So far it only does a bit of 8-bit arithmetic, the 16-bit stuff probably needs throwing away and rewriting, and you have to build it with the bootstrap compiler and run it on a PC, but it will turn (some) programs into code and they run...
(Yes, this is why I've been asking questions about doing arithmetic on the 6502.)
It's woefully, woefully unfinished, but it'll turn this:
Code: Select all
sub print_char(char: uint8) @bytes 0xAD; # LDA abs @words &char; @bytes 0x4C; # JMP abs @words 0xFFE3; # OSASCII end sub; sub print(ptr: [int8]) var index: uint8 := 0; loop var c: int8 := ptr[index]; if c == 0 then return; end if; print_char(c); index := index + 1; end loop; end sub; print("Hello, world!\r");
Code: Select all
L0E00: lda $0E47 jmp LFFE3 rts L0E07: lda #$00 sta $0E48 L0E0C: ldy $0E48 -- values can't be retained in registers across labels lda ($00),y -- the pointer index is a uint8, so we get to use an indexed op here sta $0E49 -- write barrier before the conditional, could be improved cmp #$00 -- it can't remember flag state between instructions, so we check again bne L0E19 rts L0E19: lda $0E49 sta $0E47 jsr L0E00 ldx $0E48 -- haven't taught it how to increment values in memory yet inx stx $0E48 jmp L0E0C lda #$38 sta $00 -- it noticed that ptr is used as a pointer and put it in zero page lda #$0E sta $01 jsr L0E07 rts
The compiler itself is a seven-stage behemoth.
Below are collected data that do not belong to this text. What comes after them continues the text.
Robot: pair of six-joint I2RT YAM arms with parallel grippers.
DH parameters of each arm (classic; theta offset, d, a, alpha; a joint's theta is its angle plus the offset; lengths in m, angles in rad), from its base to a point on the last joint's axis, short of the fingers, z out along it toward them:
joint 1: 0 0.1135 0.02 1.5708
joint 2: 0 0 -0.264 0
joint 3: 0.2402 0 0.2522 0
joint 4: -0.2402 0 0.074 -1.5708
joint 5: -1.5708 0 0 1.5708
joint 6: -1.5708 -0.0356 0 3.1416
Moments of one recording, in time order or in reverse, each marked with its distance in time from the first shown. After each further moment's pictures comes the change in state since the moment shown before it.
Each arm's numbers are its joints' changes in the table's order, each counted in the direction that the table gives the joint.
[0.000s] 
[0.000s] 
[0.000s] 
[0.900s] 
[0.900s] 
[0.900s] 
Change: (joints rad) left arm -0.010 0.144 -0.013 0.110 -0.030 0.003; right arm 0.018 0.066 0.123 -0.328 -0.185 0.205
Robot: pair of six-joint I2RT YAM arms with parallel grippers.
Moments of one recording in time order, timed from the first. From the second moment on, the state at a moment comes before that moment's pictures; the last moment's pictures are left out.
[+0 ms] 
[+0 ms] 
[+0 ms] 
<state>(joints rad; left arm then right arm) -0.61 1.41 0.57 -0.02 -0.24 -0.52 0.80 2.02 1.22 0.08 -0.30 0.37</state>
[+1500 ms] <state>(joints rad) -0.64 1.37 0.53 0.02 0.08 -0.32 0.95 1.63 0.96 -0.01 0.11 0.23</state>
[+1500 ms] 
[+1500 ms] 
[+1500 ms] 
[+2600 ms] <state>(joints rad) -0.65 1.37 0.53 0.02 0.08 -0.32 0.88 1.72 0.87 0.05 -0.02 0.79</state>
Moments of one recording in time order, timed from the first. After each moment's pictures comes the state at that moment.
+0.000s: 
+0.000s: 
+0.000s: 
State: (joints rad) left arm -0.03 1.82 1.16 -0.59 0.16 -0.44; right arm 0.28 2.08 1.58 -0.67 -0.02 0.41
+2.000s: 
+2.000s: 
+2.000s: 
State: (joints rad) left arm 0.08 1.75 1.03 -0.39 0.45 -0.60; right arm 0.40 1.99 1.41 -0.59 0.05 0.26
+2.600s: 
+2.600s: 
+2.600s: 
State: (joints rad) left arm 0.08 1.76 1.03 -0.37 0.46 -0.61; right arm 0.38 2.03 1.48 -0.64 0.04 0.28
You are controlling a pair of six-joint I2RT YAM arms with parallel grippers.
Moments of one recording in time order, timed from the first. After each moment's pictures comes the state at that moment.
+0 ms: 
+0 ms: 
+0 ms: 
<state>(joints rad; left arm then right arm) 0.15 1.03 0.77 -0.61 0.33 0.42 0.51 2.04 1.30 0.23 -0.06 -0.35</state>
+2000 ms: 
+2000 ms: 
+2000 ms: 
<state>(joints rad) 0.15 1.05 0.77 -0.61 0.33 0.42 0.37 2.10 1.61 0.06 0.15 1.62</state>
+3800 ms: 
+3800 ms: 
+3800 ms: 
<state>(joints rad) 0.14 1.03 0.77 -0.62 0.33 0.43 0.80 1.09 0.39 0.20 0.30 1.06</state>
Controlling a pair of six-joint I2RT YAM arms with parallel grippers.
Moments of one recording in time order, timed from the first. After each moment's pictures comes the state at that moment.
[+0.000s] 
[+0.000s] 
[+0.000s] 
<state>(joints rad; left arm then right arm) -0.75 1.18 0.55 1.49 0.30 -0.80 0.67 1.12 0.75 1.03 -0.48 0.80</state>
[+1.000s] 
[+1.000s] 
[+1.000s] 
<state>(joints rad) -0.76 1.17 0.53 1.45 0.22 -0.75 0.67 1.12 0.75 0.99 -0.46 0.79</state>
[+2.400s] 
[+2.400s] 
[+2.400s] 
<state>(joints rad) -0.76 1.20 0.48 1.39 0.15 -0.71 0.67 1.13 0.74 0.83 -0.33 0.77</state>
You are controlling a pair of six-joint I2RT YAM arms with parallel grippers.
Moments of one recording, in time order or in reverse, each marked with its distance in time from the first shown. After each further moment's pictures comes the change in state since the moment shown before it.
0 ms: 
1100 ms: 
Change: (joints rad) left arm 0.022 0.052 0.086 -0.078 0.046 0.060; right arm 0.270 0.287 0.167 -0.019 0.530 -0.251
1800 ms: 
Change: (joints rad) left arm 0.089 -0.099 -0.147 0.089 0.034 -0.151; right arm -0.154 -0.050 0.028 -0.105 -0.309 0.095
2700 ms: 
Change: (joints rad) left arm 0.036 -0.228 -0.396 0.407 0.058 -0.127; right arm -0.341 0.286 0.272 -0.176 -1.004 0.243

The stages are:
- tokeniser --- takes text and produces a token stream and a string table
- parser --- takes the token stream and produces a stack-based front-end bytecode stream
- typechecker --- enforces the Cowgol type rules on the FE bytecode and emits a memory-based backend bytecode stream
- classifier --- scans the call graph and assigns variables to locations in memory
- codegen --- turns BE bytecode stream into actual 6502 opcodes
- placer --- calculates the size of subroutines, resolves labels, and places them in memory
- emitter --- throws the result into an output file
Eventually I want to get it self-hosting, but I don't know yet how big the binaries are going to be. Building the parser with itself, it looks like it needs 20kB of in-memory storage, plus the binary. That's quite a lot on a machine the size of a BBC Micro. The bytecode stream, of course, doesn't use up memory.
It should be portable to other architectures. Right now it assumes little-endian, unaligned, 16-bit address space. If I ever make this work for the 6502, I'll try the Z80 next.